VanGorkom entered the building once more with a mask and tank to empty out the vault, but had a hard time finding it. “I couldn’t see six inches in front of my face,” he said.

He was able to recover more documents, but Gackle says he is still missing a lot.

The second floor contained countless items from the different phases the shop went through: mercantile store, roller skating rink, repair shop, car dealership and more. Gackle said he lost many antiques such as a pair of old glass globes from Standard Oil gas pumps, old Chrysler/Plymouth car parts, tools, and his father’s collection of limited edition toy tractors from the 1940s and ’50s.

Batsch lost all his tools and equipment for his business, as well as a 1968 Dodge Coronet that he had been holding onto for more than 20 years, hoping to restore. Diane Batsch, Duane’s wife, said the family feels devastated not only for their own loss but also for the loss of the Gackle family.

It is impossible to put a value on history. Kulm lost a building that witnessed over 100 years of life and served our town in many capacities. Places like that become an anchor in a community and a way to trace history—it is where your grandmother went roller skating as a child, where your uncle worked during his school days, where your father passed the time with friends, and where you used to hide out and look long at the mementos of years past. Individuals hold onto sentimental things for the same reason, but there are few such monuments a town can share collectively.
The smoke will eventually stop, and what’s left will be cleared away. For many years, seeing the Gackle Bros. building reminded us of a vibrant and meaningful past that we all share.

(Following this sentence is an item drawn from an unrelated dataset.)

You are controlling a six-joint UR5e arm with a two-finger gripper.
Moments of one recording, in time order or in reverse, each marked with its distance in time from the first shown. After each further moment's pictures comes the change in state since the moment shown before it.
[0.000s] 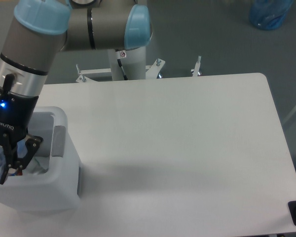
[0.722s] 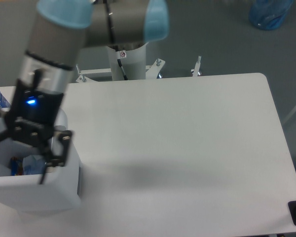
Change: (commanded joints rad) arm 0.198 0.037 0.032 -0.003 0.009 0.129
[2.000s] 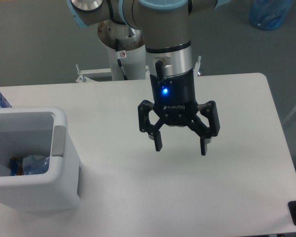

It is now our job as a community to jog each other’s memories. Good memories are not only the best medicine for loss; they also help us look with confidence to the future.

A benefit fund has been set up for the Duane Batsch family to re-establish his tools and equipment at the Heartland State Bank. Please send any donations to Duane Batsch Family Benefit Fund, c/o Heartland State Bank, PO Box I, Kulm, ND 58456 or drop off at Heartland State Bank, Kulm.